*Task objective*
Print exactly the lines from the one containing "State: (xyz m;" through the last line of the listing, both included.

+---+

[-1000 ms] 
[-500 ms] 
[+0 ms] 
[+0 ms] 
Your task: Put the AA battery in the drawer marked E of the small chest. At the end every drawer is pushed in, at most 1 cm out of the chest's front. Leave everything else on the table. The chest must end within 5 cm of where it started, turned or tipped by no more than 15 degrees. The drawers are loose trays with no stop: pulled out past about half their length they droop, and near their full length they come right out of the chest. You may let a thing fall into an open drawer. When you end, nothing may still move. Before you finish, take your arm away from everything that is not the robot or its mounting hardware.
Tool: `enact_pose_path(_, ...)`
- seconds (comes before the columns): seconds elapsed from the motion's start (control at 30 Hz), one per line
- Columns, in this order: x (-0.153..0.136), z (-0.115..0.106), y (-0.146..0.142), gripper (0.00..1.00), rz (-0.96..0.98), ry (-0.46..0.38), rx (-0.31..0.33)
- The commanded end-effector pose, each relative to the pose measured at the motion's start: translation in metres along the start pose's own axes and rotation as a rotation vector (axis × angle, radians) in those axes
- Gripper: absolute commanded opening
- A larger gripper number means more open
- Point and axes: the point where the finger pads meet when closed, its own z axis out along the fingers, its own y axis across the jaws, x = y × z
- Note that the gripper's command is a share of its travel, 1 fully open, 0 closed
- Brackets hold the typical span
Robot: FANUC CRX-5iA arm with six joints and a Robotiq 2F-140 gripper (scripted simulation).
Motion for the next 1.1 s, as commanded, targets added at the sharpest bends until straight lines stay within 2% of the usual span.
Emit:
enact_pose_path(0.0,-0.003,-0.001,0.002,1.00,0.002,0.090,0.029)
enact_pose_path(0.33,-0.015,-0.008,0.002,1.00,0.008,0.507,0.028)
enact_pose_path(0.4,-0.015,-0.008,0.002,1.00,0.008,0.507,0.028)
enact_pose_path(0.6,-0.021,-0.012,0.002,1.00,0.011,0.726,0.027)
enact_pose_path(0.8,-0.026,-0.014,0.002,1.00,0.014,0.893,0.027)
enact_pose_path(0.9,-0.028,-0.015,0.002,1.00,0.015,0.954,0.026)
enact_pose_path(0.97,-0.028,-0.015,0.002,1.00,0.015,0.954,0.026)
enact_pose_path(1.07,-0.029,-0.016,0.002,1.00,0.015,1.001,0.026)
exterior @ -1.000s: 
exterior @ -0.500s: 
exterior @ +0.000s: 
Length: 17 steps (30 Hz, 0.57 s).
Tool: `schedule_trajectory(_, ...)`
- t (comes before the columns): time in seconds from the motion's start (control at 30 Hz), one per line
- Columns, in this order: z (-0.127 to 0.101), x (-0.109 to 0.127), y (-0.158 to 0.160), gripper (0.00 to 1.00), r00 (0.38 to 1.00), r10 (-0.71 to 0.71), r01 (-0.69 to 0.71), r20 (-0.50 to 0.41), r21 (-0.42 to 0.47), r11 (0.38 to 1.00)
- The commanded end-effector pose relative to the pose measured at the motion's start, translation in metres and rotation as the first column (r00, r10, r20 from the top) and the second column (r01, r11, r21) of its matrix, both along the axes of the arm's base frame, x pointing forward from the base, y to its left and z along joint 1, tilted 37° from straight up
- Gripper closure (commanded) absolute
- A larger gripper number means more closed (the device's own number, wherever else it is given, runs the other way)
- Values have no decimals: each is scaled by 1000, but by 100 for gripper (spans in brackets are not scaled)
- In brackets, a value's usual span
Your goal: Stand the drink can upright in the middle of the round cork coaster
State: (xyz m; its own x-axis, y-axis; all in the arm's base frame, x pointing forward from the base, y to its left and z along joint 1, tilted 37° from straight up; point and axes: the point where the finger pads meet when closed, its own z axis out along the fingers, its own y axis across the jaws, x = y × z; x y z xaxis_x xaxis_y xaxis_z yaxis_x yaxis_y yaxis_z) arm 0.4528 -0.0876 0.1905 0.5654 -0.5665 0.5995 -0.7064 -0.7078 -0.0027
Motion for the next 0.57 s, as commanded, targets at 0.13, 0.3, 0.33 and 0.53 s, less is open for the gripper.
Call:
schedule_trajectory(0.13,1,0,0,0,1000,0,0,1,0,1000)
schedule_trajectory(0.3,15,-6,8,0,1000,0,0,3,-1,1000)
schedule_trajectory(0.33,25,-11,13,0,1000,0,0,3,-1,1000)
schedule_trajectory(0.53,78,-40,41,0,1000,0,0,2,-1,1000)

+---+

*Reply*
State: (xyz m; its own x-axis, y-axis; all in the arm's base frame, x pointing forward from the base, y to its left and z along joint 1, tilted 37° from straight up; point and axes: the point where the finger pads meet when closed, its own z axis out along the fingers, its own y axis across the jaws, x = y × z; x y z xaxis_x xaxis_y xaxis_z yaxis_x yaxis_y yaxis_z) arm 0.4528 -0.0876 0.1905 0.5654 -0.5665 0.5995 -0.7064 -0.7078 -0.0027
Motion for the next 0.57 s, as commanded, targets at 0.13, 0.3, 0.33 and 0.53 s, less is open for the gripper.
Call:
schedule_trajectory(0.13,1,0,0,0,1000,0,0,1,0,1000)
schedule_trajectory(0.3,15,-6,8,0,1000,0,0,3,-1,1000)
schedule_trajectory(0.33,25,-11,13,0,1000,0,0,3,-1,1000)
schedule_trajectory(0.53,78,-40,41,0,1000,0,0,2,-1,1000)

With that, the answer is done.